BUITENPOST – Het college van burgemeester en wethouders van Achtkarspelen herkent zich niet in de kritiek dat zij de weekmarkt in Buitenpost de nek om willen draaien. Dat schrijft het college in haar antwoord op vragen van PvdA en GroenLinks in de gemeente.
Een maand geleden uitten die twee fracties hun zorgen over het voortbestaan van de weekmarkt, die volgens hen “een zachte dood lijkt te gaan sterven”. Vijftien jaar geleden telde de markt nog zo’n tien kramen. Nu staat er nog maar één op het Christinaplein in Buitenpost.
Volgens PvdA en GroenLinks zou dat komen door de handelswijze van de gemeente. De kooplieden voelen zich gedwongen om te verhuizen naar het Nijensteinplein, aan de andere kant van de straat. Maar volgens het college is er wel degelijk overleg geweest met de marktkooplieden.
De marktkooplui hebben bezwaar tegen de nieuwe locatie omdat die uit de loop zou liggen van winkelend publiek.

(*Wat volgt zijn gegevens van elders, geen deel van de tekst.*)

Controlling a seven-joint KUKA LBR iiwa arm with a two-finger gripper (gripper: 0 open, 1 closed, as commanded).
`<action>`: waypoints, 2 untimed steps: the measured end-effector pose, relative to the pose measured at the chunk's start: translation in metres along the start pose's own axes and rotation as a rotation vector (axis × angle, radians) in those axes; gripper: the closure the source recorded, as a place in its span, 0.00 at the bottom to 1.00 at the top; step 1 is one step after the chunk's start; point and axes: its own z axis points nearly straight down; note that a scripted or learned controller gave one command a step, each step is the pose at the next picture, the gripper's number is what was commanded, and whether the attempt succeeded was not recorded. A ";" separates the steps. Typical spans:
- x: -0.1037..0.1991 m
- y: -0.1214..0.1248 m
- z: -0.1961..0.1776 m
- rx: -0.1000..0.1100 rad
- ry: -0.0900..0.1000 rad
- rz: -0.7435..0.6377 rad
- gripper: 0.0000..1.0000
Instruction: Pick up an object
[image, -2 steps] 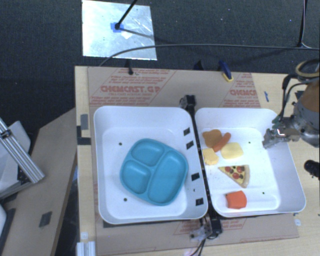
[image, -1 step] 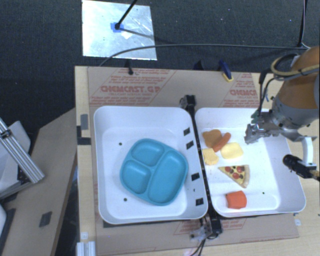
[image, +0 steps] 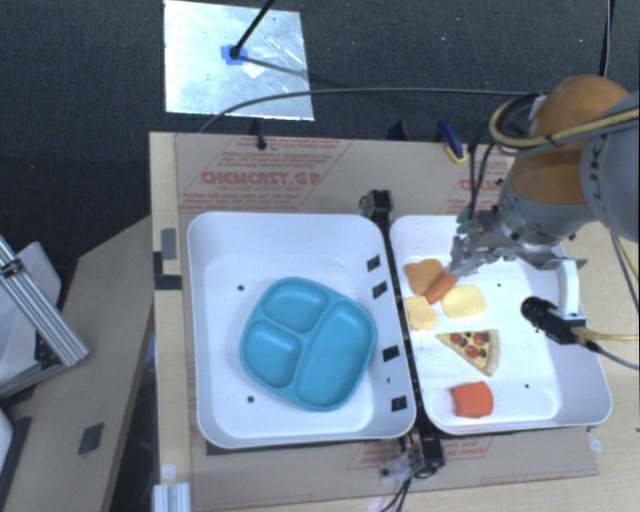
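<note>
Camera view: claw (image: 462, 262) low in right bin (image: 570, 400), at the food cluster: orange piece (image: 424, 272), carrot-like piece (image: 440, 289), two pale yellow pieces (image: 464, 300), (image: 420, 313). Claw state: cannot tell. Pizza slice (image: 472, 347) and red-orange block (image: 473, 399) lie nearer. Left bin (image: 215, 300) holds blue divided plate (image: 306, 342).

Blue divided plate (image: 307, 343) in left bin (image: 215, 300); foil sheet (image: 236, 60) behind.
</note>
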 end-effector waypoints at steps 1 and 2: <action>0.050 0.019 0.007 0.001 -0.001 0.002 1.00; 0.095 0.036 -0.003 -0.001 0.000 0.002 1.00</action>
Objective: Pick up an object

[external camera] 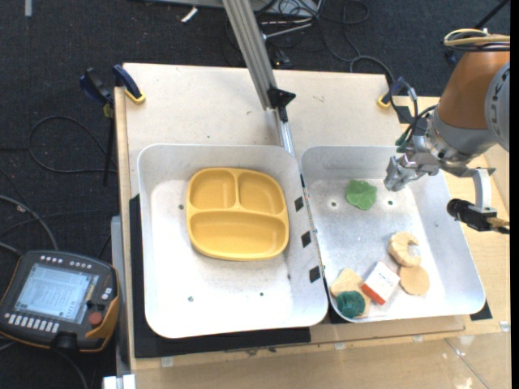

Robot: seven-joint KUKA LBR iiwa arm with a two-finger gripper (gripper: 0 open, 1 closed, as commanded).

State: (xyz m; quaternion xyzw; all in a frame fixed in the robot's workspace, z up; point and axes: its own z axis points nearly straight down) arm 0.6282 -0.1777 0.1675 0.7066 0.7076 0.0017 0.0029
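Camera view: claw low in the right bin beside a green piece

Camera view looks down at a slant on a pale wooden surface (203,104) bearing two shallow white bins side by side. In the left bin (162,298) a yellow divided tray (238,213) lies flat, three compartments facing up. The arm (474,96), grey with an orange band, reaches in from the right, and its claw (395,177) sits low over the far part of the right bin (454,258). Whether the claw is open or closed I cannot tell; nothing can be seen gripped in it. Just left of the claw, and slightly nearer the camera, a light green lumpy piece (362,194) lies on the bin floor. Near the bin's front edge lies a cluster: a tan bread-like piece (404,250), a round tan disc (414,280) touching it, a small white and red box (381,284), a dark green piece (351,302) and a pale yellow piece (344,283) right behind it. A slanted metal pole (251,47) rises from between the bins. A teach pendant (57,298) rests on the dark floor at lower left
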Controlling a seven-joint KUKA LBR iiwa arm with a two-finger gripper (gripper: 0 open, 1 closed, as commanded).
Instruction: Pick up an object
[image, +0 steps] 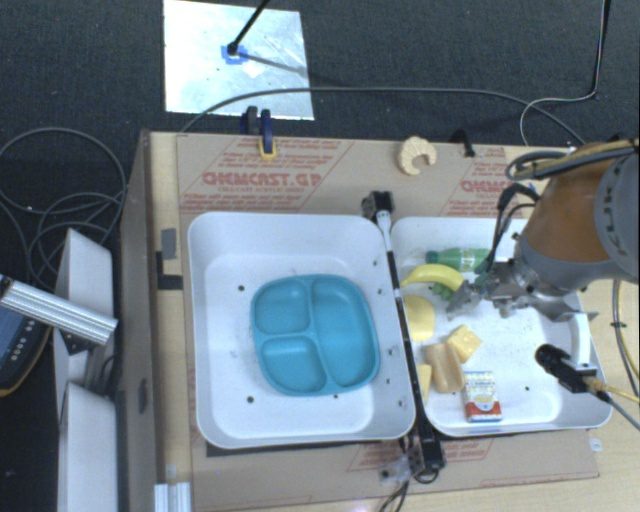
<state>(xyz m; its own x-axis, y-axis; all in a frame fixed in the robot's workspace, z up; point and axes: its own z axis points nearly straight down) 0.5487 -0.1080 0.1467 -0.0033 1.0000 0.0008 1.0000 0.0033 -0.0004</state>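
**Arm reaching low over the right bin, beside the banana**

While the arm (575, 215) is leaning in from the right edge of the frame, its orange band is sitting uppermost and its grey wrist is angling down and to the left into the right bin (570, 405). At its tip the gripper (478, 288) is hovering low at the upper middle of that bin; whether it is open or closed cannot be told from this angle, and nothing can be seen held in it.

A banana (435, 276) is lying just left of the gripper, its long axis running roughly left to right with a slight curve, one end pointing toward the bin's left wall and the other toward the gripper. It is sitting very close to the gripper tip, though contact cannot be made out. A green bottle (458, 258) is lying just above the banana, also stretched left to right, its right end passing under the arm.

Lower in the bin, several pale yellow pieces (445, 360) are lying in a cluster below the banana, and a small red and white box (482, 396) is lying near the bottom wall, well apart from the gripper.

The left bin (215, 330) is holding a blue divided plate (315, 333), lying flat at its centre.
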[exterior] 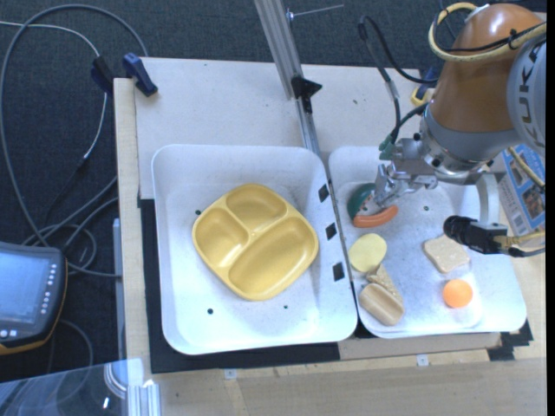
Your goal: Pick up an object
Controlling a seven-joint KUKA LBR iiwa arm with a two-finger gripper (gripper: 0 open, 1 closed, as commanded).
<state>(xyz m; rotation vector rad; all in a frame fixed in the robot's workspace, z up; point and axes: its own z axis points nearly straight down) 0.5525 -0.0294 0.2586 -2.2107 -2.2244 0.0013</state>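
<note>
Grey arm (486, 102), orange band, black cables.

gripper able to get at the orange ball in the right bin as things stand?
Probably yes. The orange ball sits alone near the right bin's front corner, with bare floor around it and nothing on top. The gripper is over the sausage at the far-left side, so it must cross past the bread slice.

arm (486, 68) in from the right, orange band uppermost, wrist pitched down and leftward. gripper (382, 199) low at far-left of the right bin (503, 319), pointing down-left.
</note>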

Dat raadsleden Hink Speulman (PvdA) en Tjitske Veenstra (GroenLinks) dat argument aandragen, vindt het college ook opvallend. De raad ging in 2020 zelf akkoord met de nieuwe centrumvisie voor Buitenpost.

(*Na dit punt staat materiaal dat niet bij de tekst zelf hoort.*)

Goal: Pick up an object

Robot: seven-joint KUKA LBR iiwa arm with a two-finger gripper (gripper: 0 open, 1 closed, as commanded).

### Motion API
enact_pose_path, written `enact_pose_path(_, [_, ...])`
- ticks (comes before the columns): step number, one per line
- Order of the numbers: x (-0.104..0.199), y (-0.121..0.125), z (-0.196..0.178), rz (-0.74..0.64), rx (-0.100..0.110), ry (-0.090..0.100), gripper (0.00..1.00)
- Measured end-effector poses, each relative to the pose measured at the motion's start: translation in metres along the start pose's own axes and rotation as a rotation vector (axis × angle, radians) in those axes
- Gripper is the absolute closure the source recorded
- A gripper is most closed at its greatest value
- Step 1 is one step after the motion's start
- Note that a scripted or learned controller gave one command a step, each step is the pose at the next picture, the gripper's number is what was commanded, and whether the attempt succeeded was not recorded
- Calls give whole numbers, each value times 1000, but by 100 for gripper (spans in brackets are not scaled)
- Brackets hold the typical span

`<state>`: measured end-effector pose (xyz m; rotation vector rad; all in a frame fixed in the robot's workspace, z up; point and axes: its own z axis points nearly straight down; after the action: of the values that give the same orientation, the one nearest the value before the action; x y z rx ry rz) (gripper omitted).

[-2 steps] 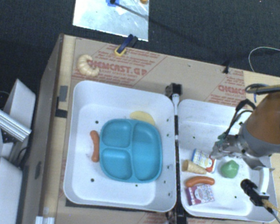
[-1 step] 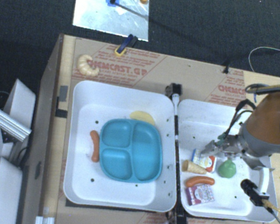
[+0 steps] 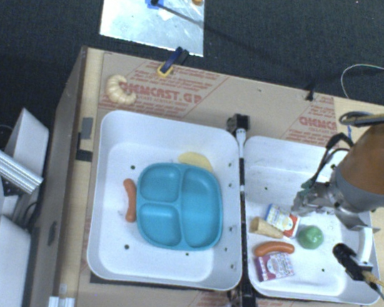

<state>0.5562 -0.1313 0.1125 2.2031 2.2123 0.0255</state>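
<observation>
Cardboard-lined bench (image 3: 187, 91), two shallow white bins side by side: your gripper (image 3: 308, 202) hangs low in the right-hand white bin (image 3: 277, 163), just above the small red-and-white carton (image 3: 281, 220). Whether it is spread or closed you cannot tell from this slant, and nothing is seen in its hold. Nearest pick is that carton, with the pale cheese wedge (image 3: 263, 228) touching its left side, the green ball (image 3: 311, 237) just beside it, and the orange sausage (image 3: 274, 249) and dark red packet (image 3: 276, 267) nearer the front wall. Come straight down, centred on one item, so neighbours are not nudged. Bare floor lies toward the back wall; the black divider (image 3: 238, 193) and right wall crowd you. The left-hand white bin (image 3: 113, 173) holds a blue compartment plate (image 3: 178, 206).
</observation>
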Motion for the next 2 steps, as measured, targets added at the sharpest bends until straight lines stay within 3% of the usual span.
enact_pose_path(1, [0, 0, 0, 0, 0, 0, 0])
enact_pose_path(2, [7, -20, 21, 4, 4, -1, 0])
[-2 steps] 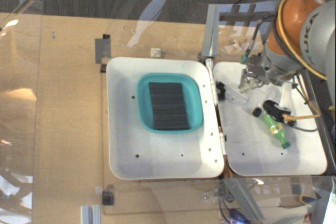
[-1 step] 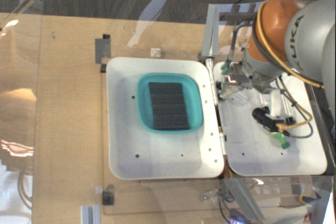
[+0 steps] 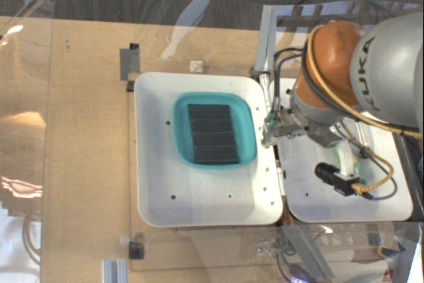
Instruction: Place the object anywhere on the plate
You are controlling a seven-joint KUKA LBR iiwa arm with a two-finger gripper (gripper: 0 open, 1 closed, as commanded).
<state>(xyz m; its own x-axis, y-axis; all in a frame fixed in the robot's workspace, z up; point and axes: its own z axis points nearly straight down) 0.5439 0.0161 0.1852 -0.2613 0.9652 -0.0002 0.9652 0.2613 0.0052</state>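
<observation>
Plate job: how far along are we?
Done: nothing visibly. The teal plate in the left bin carries only a dark ribbed slab; whether that is the object, I can't tell.
In hand: the arm hangs over the right bin, end effector near the divider between the bins, nothing seen in its grip.
Left: a confirmed grasp, carry and release on the plate.

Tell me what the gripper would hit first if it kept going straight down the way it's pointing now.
Probably the raised rims where the two bins meet: the gripper hangs over the seam between the left bin and the right bin. Depth is unclear, so it may land just inside either.
</observation>
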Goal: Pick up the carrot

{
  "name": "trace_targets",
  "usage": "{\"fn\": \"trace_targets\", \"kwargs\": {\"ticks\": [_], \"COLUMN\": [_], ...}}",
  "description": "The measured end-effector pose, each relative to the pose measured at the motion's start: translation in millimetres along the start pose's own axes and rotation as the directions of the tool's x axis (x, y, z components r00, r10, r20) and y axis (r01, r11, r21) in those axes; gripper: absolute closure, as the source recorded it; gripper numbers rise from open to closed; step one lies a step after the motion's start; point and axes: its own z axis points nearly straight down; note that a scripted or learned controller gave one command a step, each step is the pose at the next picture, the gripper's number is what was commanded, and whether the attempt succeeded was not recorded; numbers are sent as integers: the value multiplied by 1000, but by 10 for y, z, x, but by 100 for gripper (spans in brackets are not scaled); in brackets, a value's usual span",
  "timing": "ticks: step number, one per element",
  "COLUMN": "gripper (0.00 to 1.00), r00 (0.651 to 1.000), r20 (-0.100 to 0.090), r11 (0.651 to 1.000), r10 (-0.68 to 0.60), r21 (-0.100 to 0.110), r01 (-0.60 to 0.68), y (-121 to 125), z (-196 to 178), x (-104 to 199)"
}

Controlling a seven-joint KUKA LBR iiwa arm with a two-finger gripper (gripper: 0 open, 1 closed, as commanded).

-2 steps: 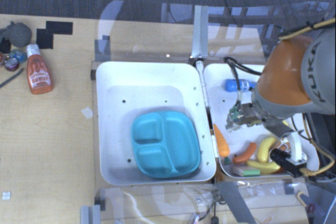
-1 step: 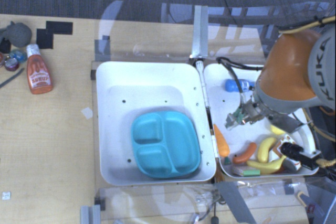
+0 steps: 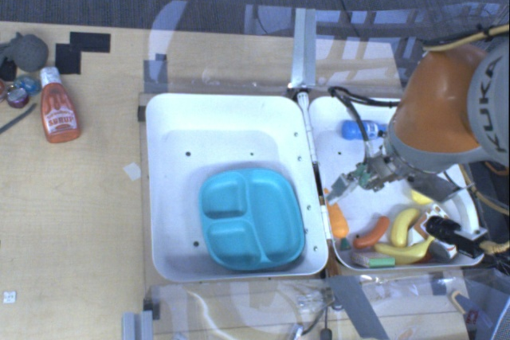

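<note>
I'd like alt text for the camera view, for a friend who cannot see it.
A grey and orange robot arm reaches from the right over the right white bin, its end effector hanging just above an orange carrot by the bin's left wall, with bananas nearby. The left white bin holds a blue divided plate.

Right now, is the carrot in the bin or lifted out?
In the bin. The carrot lies on the right bin floor against its left wall, below the gripper.

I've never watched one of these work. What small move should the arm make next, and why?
Probably ease the gripper down and slightly toward the camera, because the carrot lies just below it against the right bin's left wall and is not yet between its fingers.
</note>
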Motion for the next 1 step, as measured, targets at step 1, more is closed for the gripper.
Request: {"fn": "trace_targets", "kwargs": {"ticks": [1], "gripper": [0], "r00": [976], "r20": [-1], "r11": [976], "r10": [-218], "r21": [2], "r01": [218], "y": [-83], "z": [359], "x": [-112]}}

Dat potentiële nieuwe standplaatshouders een vergunning geweigerd wordt, is ook niet waar. “Bij nieuwe belangstellenden wordt gekeken of
deze marktkraam past binnen de eerder vastgestelde visie. De reeds verleende vergunningen worden stilzwijgend verlengd”, schrijft het college.
Het college zegt het vooral jammer te vinden dat er een negatief beeld wordt neergezet van hun houding tegenover de weekmarkt in Buitenpost. “De vraagstelling doet ook afbreuk aan het zorgvuldige proces wat is doorlopen met de gemeenteraad, de lokale middenstand en Plaatselijk Belang.”
De bedenkers van het centrumplan lieten eerder ook al weten zich niet te herkennen in de kritiek van de marktkooplieden en Speulman en Veenstra.